How I got into helping people with dystonia and FND
It started some years ago with a conversation.
I was introduced to consultant neurologist, Dr Marie-Helene Marion and we got chatting.
Marie-Helene is a neurologist of vast experience, very well known for her work with people experiencing movement disorders, the treatment of dystonia with botox, and founder of the British Neurotoxin Network (BNN).
Marie-Helene thought I was talking about dystonia.
I thought Marie-Helene was talking about chronic pain.
So many common features.
For instance (in no particular order):
- Chronic pain and dystonia are both embodied
- They are embedded within the person’s society and culture — a context and an environment
- Beliefs shape experiences
- Thoughts are enacted
- Emotional state is a part of the experience of pain and dystonia
- Both change and can get better
- Getting better is an active process
- Actions (movements), thinking and perceptions come together as a lived experience
What should we do?
It seemed obvious that we could do some useful work together.
Marie-Helene, with her vast experience of diagnosing and treating dystonia.
Me, with my range of skills, practices and strategies to share.
The combination would give people a tangible way forward.
Botox treatment and medication, together with an active approach: ie/ new daily habits, sensorimotor training, ways to deal with tricky moments, new perspectives, skills of being well, and those to live well (reconnect with what matters in different ways).
And that was the key. The togetherness. A collaboration between us and the patient (person).
Traditional thinking (meaning sticky, outdated, based on old ideas) said ‘physio’ does not help dystonia.
But this was not typical physio.
For dystonia, FND or chronic pain (some people have movement disorder and pain).
Far from it.
So we did it
It must be over 12 years we have worked together.
Cervical dystonia, blepharospasm, Meige Syndrome, facial, mouth, tongue, jaw, voice, hand, FND, leg, foot (read about the types here).
In this time I have met consultants and therapists who inject botox at conferences, meetings and through the BNN. Marie-Helene would enthusiastically introduce me as her physio 😊.
There are not so many who provide coaching and training for people — this needs to change. As with chronic pain, there is a lack of specialists.
People need an early diagnosis and then to get into their training, interwoven into daily living, often with botox treatment.
One of the aims was to gap out the botox injections.
The usual time between is three months, give or take a few days.
Some people believe that this is the only pattern.
But instead of this, we sought to extend the time, working with the person.
Part of this was to view the time towards the end of the three months and beyond as an experiment: how can I do this in the best way?
With deeper knowledge of the experience and skills being practiced each day, the person takes a different perspective. They start shifting their expectations, which play a part in all our experiences.
The expectation effect
A powerful effect is increasingly understood when it comes to our experiences and perceptions.
The expectation effect.
We experience what we expect to experience of the world and ourselves.
Predictions about ourselves and the world roll out as our reality.
Part of the problem then, can be expectations that things will be the same.
Insight: nothing can ever be the same. No moment is ever the same; aka impermanence.
Mostly these expectations are subconscious, where body systems have learned through prior experiences.
Updating these beliefs and installing better ones is part of making things better. To do this means jostling a system that has become sticky–beliefs insulated.
Bringing flexibility back into the system (being open to possibility–there are different ways to do this including a change in overall approach, closer examination of experience, challenging thoughts/beliefs, sets the scene for such updates.
This top down work is done together with bottom up training (eg/ sensorimotor training, activity experimentation, reconnection).
Maybe the botox acts in part by jostling? Creating some manoeuvrability in the system for updates that the person then harnesses with their daily practice, forming new predictions and expectations.
The model I have very briefly described here is that of predictive processing (PP). PP describes how the brain makes predictions about the causes of sensory information, thereby generating experiences top-down. This is instead of the brain passively receiving information from the body and the world, and then making sense of it.
Clearly we are more than a brain.
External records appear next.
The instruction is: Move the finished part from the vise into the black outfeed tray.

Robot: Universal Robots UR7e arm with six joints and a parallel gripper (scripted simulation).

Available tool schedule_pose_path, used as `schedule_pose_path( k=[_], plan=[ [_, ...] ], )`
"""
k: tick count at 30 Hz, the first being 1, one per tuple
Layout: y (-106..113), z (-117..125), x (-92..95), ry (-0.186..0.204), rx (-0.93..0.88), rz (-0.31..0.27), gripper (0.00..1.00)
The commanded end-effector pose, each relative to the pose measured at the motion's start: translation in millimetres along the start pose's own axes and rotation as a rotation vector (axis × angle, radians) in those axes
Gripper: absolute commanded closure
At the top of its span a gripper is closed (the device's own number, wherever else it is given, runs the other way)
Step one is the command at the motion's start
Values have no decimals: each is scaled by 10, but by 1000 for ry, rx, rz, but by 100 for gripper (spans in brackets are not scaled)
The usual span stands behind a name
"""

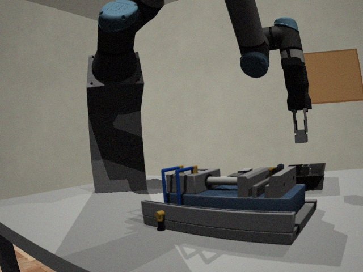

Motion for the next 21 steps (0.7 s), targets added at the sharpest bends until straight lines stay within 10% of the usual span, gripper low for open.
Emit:
schedule_pose_path(
  k=[1,21],
  plan=[
    [0,-4,6,-1,0,0,100],
    [0,-4,-36,-1,1,0,100]
  ],
)
Point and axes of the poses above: the point where the finger pads meet when closed, its own x axis back along the fingers, its own z axis across the jaws, y = z × x, the point moved 5 cm from there along x, back along the fingers, and after that the axes turned 15 degrees about x, right-handed, at the moved point
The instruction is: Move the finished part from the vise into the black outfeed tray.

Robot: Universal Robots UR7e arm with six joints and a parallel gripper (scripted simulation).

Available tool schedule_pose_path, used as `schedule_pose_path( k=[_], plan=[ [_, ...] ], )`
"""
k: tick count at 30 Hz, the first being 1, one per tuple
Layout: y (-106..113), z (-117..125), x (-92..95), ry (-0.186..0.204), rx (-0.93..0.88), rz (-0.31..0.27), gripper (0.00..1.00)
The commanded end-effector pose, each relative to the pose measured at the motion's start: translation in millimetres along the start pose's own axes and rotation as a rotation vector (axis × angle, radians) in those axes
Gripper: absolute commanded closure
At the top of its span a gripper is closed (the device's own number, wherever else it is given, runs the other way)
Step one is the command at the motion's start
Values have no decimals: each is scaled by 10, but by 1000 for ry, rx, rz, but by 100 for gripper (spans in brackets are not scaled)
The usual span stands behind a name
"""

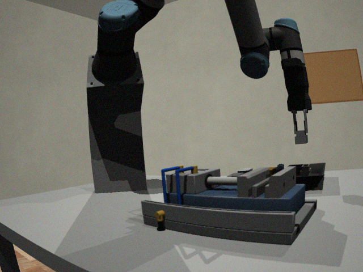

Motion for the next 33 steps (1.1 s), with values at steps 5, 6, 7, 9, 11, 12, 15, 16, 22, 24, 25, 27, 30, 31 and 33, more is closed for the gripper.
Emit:
schedule_pose_path(
  k=[5,6,7,9,11,12,15,16,22,24,25,27,30,31,33],
  plan=[
    [0,-4,-36,-1,0,0,100],
    [0,-4,-46,-1,0,0,100],
    [0,-4,-56,-1,0,0,100],
    [0,-4,-78,-1,0,0,100],
    [0,-4,-104,-1,0,0,100],
    [0,-4,-117,-1,0,0,100],
    [0,-4,-162,-1,0,0,100],
    [0,-4,-178,-1,0,0,100],
    [0,-4,-247,-1,0,0,100],
    [0,-4,-284,-1,0,0,100],
    [0,-4,-304,-1,0,0,100],
    [0,-4,-343,-1,0,0,100],
    [0,-4,-404,-1,0,0,100],
    [0,-4,-425,-1,0,0,100],
    [0,-5,-466,-1,0,0,100]
  ],
)
Point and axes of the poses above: the point where the finger pads meet when closed, its own x axis back along the fingers, its own z axis across the jaws, y = z × x, the point moved 5 cm from there along x, back along the fingers, and after that the axes turned 15 degrees about x, right-handed, at the moved point
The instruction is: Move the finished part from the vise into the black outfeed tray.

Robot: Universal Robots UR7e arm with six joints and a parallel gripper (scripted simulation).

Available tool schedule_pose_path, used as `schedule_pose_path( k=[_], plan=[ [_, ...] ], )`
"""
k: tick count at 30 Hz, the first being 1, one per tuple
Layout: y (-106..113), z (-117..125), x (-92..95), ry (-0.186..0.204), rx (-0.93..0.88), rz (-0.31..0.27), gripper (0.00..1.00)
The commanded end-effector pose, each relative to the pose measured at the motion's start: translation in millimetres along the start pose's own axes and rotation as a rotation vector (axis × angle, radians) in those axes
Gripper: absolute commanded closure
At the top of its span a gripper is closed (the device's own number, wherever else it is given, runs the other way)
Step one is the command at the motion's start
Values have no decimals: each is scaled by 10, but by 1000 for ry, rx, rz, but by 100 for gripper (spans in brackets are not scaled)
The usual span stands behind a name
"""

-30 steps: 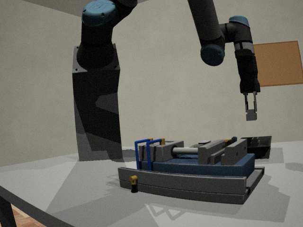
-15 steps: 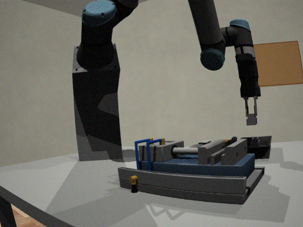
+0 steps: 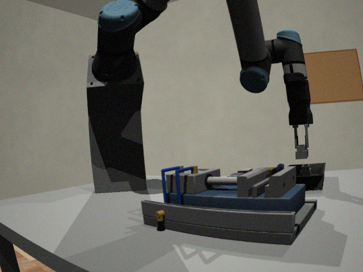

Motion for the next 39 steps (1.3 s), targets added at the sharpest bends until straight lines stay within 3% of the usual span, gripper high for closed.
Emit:
schedule_pose_path(
  k=[1,19,39],
  plan=[
    [1,-5,-82,-2,0,0,100],
    [0,-6,-385,-2,0,0,100],
    [0,-6,-546,-2,0,0,100]
  ],
)
Point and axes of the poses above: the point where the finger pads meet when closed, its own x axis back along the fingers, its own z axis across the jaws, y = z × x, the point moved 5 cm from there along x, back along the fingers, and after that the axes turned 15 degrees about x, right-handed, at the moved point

We have a body that is a large part of our experience of the world, and the state of which plays a significant role in how we think and feel.
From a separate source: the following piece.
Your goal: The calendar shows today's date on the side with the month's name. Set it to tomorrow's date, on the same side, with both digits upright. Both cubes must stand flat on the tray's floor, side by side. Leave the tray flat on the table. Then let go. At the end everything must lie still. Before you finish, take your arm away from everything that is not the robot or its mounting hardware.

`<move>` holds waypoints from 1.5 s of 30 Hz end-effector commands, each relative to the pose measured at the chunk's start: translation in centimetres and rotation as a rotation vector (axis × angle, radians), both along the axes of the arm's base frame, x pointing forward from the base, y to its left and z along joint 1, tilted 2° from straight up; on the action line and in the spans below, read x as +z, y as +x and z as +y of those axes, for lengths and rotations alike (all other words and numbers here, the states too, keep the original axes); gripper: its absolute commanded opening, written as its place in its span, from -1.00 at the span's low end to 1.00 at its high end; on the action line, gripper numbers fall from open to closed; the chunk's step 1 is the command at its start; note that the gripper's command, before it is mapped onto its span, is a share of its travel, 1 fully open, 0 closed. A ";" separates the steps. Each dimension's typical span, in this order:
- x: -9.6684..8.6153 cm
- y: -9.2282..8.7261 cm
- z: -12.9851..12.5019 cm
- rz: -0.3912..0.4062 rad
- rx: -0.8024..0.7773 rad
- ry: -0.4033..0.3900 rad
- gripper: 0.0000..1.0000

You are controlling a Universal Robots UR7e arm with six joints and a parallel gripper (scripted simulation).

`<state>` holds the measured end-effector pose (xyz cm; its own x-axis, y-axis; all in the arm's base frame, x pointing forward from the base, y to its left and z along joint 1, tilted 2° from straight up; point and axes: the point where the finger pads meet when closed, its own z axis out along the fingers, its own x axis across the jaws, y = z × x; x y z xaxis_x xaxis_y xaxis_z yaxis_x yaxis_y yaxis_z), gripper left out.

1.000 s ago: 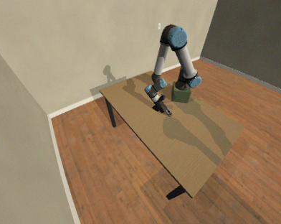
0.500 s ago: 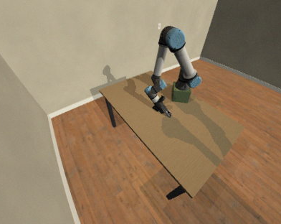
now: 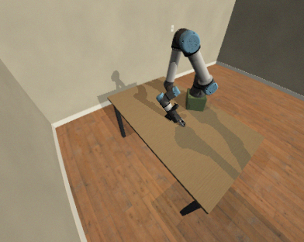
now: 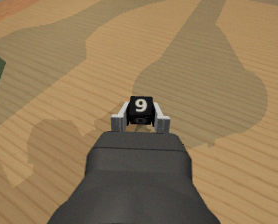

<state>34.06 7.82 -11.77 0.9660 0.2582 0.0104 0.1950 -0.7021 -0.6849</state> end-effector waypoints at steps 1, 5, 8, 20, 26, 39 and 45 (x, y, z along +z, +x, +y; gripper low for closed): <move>0.0 0.0 0.0 -0.001 0.000 0.000 0.14; 0.0 0.0 0.0 -0.001 0.000 0.000 0.14; 0.0 0.0 0.0 -0.001 0.000 0.000 0.14; 0.0 0.0 0.0 -0.001 0.000 0.000 0.14; 0.0 0.0 0.0 -0.001 0.000 0.000 0.14; -0.4 0.0 0.0 -0.001 0.000 0.000 0.14; -0.5 0.0 0.0 -0.001 0.000 0.000 0.14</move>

In terms of dystonia and FND, the involuntary movements shape a different world and sense of self. We experience a world in part determined by how we are able to act in and upon it. Our perceptions are being shaped by our thinking and our actions. Wearing slippery shoes makes slopes look steeper for instance.
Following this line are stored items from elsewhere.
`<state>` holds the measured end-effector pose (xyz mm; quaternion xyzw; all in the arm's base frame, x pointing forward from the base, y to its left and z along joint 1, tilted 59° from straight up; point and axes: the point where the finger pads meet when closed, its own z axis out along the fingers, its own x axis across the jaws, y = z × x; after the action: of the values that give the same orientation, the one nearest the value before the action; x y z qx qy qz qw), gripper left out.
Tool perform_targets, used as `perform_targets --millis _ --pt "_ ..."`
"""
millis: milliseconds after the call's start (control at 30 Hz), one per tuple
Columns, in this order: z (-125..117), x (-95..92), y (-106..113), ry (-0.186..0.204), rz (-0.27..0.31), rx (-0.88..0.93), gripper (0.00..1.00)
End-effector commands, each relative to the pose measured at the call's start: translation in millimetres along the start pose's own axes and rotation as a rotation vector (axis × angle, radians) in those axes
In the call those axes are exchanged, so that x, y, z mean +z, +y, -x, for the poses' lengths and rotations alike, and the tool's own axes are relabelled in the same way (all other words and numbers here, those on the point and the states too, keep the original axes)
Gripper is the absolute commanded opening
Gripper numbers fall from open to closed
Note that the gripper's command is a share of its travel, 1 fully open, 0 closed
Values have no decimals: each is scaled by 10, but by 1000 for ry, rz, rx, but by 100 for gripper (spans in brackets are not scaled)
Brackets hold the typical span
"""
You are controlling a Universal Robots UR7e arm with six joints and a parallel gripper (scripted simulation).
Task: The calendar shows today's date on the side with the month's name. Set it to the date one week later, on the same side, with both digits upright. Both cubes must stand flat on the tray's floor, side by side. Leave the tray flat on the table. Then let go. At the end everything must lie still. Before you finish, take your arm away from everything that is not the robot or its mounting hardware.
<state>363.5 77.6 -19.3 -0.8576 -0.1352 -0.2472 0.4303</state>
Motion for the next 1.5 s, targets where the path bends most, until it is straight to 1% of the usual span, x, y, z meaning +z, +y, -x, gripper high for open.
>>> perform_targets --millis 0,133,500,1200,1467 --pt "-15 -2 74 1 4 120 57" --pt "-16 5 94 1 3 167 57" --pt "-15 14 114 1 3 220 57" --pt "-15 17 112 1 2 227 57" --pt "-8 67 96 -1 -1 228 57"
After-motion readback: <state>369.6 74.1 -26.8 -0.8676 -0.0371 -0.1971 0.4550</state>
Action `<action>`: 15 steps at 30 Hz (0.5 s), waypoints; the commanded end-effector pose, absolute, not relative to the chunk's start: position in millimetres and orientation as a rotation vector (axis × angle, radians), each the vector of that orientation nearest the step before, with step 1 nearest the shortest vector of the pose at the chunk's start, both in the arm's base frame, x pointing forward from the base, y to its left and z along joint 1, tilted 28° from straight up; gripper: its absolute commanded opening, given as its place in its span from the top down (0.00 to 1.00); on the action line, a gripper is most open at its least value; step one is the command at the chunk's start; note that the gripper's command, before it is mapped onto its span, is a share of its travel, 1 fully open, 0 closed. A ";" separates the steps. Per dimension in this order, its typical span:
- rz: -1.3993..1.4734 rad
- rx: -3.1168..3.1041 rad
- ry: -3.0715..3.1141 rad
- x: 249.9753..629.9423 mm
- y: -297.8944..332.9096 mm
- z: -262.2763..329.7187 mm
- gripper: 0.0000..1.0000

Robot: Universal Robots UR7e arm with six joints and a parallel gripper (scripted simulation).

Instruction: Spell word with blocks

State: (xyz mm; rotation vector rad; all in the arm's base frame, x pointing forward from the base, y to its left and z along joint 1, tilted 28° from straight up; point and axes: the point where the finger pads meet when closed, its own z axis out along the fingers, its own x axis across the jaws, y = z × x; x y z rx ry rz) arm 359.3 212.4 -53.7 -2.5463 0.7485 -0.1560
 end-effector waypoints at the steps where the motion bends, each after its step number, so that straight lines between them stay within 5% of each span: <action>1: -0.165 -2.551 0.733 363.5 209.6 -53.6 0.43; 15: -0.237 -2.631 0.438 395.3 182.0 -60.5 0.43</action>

Knowing this helps us to create comprehensive and bespoke ways forward: including (1) understanding the condition, clear thinking and focus (2) specific training to improve precision and control of movement (3) skills/practices to deal with influencing factors (eg/ stress, tension, sleep disturbance) (4) reconnect with meaningful activities (how to do this).
PP is a useful lens to look through, as is enactivism. They allow us to understand the lived experience of the person and what can be seen and measured. Bringing these together is essential so we can make sense of what is happening for the person. Then, a programme can be put together including injections, medication and training to be on a path to a better life.
This is the way I see things continuing to progress. Part of my role is to share these ideas and collaborate further as we seek to help people in better ways.